1982 The Falklands War, following Argentinean invasion of the Falkland Islands.
1984 Mass miners’ strike sees more violence in Britain.  The IRA tries to murder the Cabinet by planting a bomb in the Grand Hotel, Brighton.  Unemployment exceeds 3 million.
1985 First mobile phone in Britain.  On New Year’s Day 1985, Sir Ernest Harrison, chairman of Racal Vodafone, was called by his son Michael, who said: “Hi, it’s Mike. Happy New Year. This is the first-ever call on a UK mobile network.”  Live Aid Concerts – massive global fund-raising music concerts organised by Bob Geldof and Midge Ure in aid of Ethiopian famine relief.
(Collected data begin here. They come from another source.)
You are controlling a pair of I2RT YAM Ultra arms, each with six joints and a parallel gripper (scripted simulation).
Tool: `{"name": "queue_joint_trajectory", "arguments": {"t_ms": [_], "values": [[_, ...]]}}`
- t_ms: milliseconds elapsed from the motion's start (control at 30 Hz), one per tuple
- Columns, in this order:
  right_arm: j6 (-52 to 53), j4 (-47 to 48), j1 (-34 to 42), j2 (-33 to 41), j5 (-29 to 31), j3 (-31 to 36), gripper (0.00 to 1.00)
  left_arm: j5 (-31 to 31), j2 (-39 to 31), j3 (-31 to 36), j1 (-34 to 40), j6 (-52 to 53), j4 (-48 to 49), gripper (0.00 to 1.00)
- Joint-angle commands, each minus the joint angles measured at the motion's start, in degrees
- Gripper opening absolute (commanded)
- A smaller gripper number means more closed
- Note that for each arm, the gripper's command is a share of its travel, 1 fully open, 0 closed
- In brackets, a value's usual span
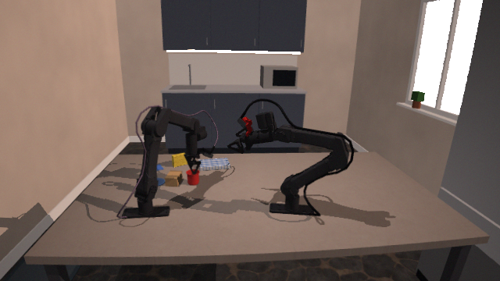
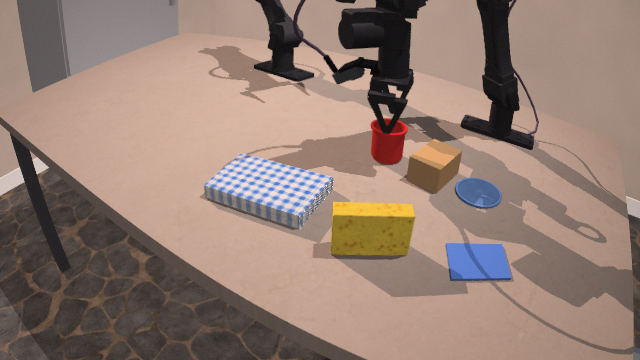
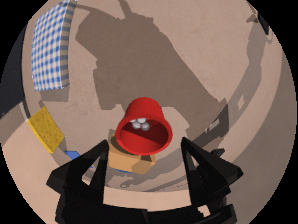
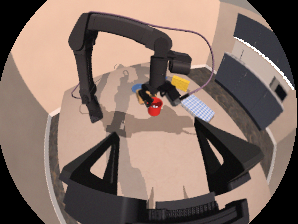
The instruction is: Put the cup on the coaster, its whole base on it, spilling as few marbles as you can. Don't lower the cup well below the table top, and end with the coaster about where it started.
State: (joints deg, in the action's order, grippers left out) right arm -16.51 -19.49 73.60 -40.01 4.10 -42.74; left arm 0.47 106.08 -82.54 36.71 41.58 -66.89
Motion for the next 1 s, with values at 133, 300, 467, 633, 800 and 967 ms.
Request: {"name": "queue_joint_trajectory", "arguments": {"t_ms": [133, 300, 467, 633, 800, 967], "values": [[0.48, 0.85, -0.43, 1.23, -0.46, 0.7, 1.0, -0.96, 0.45, 1.88, -0.11, 0.86, 2.96, 0.96], [0.48, 0.85, -0.43, 1.23, -0.46, 0.7, 1.0, -0.95, 0.16, 2.61, -0.1, 0.87, 3.93, 0.96], [0.48, 0.85, -0.43, 1.23, -0.46, 0.7, 1.0, -0.95, 1.02, 3.91, -0.11, 0.87, 5.55, 0.96], [0.48, 0.85, -0.43, 1.23, -0.46, 0.7, 1.0, -0.95, 0.51, 3.24, -0.1, 0.87, 5.58, 0.96], [0.48, 0.85, -0.43, 1.23, -0.46, 0.7, 1.0, -0.95, 0.52, 3.25, -0.11, 0.86, 5.61, 0.92], [0.48, 0.85, -0.43, 1.23, -0.46, 0.7, 1.0, -0.95, 0.52, 3.26, -0.11, 0.86, 5.61, 0.83]]}}
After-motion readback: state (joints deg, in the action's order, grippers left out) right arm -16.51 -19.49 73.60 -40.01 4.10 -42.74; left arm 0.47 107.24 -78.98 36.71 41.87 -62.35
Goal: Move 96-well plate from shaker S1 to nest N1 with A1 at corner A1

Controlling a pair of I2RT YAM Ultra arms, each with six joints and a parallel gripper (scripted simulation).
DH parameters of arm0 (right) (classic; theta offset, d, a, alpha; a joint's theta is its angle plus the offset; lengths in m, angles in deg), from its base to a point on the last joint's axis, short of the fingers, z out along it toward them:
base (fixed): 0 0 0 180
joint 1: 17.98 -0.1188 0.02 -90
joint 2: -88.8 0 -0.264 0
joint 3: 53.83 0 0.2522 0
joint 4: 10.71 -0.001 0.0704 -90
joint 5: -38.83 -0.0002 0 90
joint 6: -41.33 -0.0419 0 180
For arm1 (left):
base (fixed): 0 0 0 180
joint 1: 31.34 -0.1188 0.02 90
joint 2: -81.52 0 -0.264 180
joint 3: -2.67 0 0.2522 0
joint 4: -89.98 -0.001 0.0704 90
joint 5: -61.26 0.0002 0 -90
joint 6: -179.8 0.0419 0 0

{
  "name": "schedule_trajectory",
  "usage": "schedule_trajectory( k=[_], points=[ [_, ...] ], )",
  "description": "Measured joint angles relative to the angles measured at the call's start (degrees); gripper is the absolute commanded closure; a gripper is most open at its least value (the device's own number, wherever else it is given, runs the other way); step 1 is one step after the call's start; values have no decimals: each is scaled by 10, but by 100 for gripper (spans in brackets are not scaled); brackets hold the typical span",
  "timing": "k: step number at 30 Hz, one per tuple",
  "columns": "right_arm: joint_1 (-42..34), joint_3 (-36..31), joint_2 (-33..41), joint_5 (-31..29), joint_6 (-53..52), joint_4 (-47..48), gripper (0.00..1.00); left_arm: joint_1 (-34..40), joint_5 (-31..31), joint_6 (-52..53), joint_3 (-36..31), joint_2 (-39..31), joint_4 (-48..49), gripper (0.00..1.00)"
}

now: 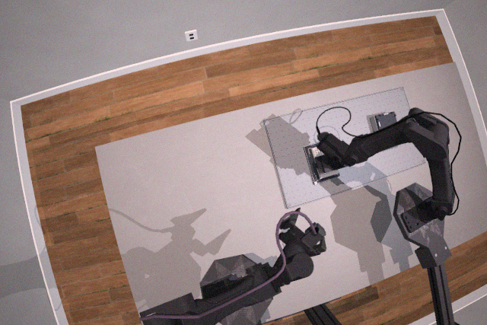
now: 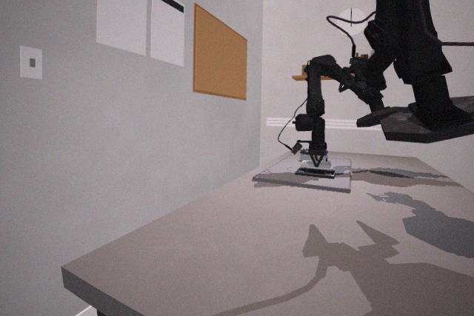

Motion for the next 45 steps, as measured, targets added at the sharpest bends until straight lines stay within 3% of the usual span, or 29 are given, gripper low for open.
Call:
schedule_trajectory(
  k=[17, 45],
  points=[
    [8, 0, -37, -3, 16, 39, 19, 0, 0, 0, 0, 0, 0, 0],
    [9, -25, -29, -2, 16, 71, 19, 0, 0, 0, 0, 0, 0, 0]
  ],
)
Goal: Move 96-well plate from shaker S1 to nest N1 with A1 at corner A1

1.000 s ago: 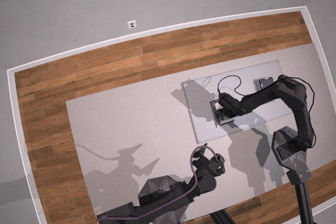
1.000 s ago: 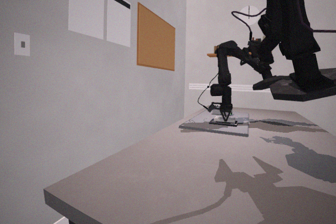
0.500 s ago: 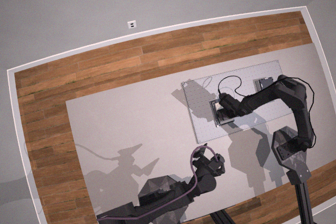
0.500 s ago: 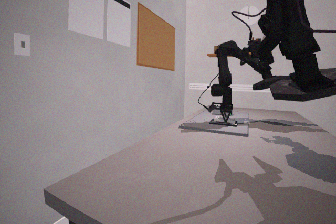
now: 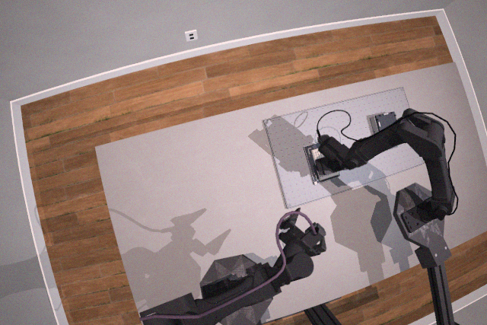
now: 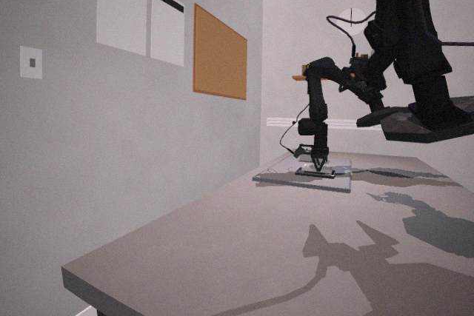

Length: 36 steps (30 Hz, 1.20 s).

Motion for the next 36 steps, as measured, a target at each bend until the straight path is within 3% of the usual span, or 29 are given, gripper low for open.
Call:
schedule_trajectory(
  k=[36],
  points=[
    [-6, -10, 10, 0, -9, -21, 19, 0, 0, 0, 0, 0, 0, 0]
  ],
)
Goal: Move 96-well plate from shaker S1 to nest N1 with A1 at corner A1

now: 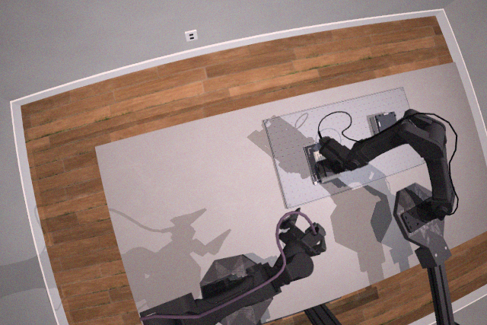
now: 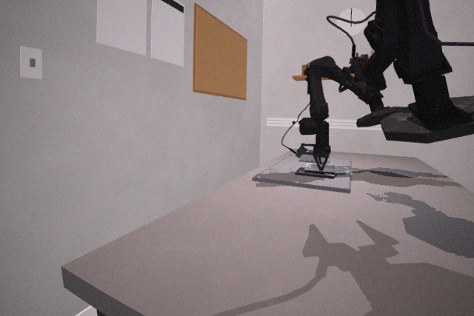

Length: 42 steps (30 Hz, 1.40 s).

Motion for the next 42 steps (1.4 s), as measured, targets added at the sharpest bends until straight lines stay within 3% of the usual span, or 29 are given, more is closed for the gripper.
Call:
schedule_trajectory(
  k=[35, 42],
  points=[
    [-3, 24, 6, 0, 0, -22, 19, 0, 0, 0, 0, 0, 0, 0],
    [3, 35, -19, 2, 9, -7, 19, 0, 0, 0, 0, 0, 0, 0]
  ],
)
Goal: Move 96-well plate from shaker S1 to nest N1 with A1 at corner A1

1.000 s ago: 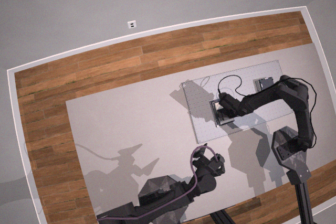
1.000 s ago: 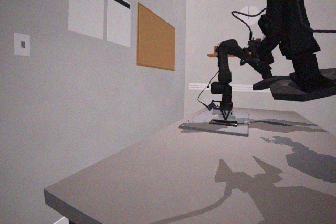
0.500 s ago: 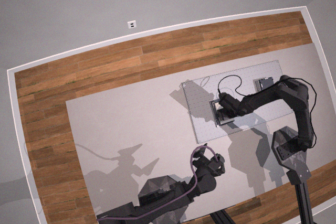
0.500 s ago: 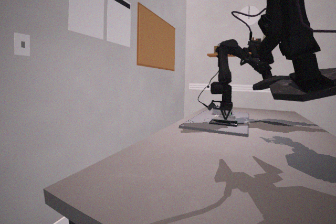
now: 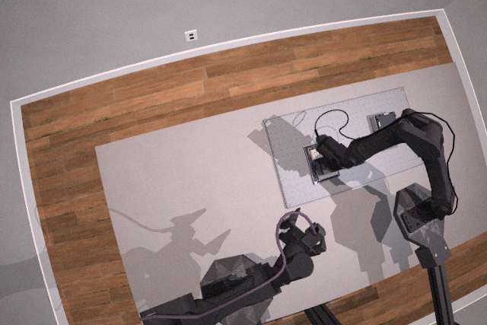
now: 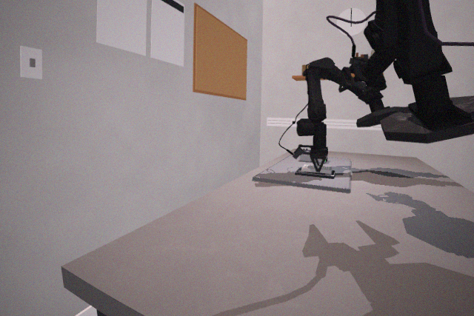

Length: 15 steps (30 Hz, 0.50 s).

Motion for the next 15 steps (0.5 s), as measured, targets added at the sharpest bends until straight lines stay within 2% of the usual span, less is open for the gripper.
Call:
schedule_trajectory(
  k=[15],
  points=[
    [-4, -8, -2, -5, -1, 19, 19, 0, 0, 0, 0, 0, 0, 0]
  ],
)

1986 The City of London’s ‘Big Bang’ – the deregulation of the securities market leads to a revolution in the financial services sector, significantly increasing London’s status as a global financial centre.  The Government starts privatising nationalised companies, a policy designed to help create a property-owning democracy, produce capital to help reduce government expenditure and bring an end to subsidies.
1987 Barclays introduce Britain’s first debit card.
1989 Tim Berners-Lee invents the world wide web.  Meanwhile – the fall of the Berlin Wall.
1990 Margaret Thatcher resigns as Prime Minister and leader of the Conservative Party.
1991 Operation Desert Storm – the liberation of Kuwait following invasion by Iraq.
1992 British troops sent to Yugoslavia as part of the UN Protection Force.
1994 The Channel Tunnel opens.  The Church of England ordains women priests.
1996 Dolly the Sheep, the world’s first cloned mammal, is born in Edinburgh.
1997 Tony Blair leads Labour to victory in the General Election after 18 years of Conservative government.  Britain hands Hong Kong back to China.  Diana, Princess of Wales, is killed in a car crash in Paris.  Scotland and Wales vote in favour of national assemblies. JK Rowling publishes Harry Potter and the Philosopher’s Stone.
1998 The Good Friday agreement provides a basis for peace in Northern Ireland.
1999 Kosovo Crisis – RAF contributes to NATO bombing campaign and sends troops as part of a peace-keeping force.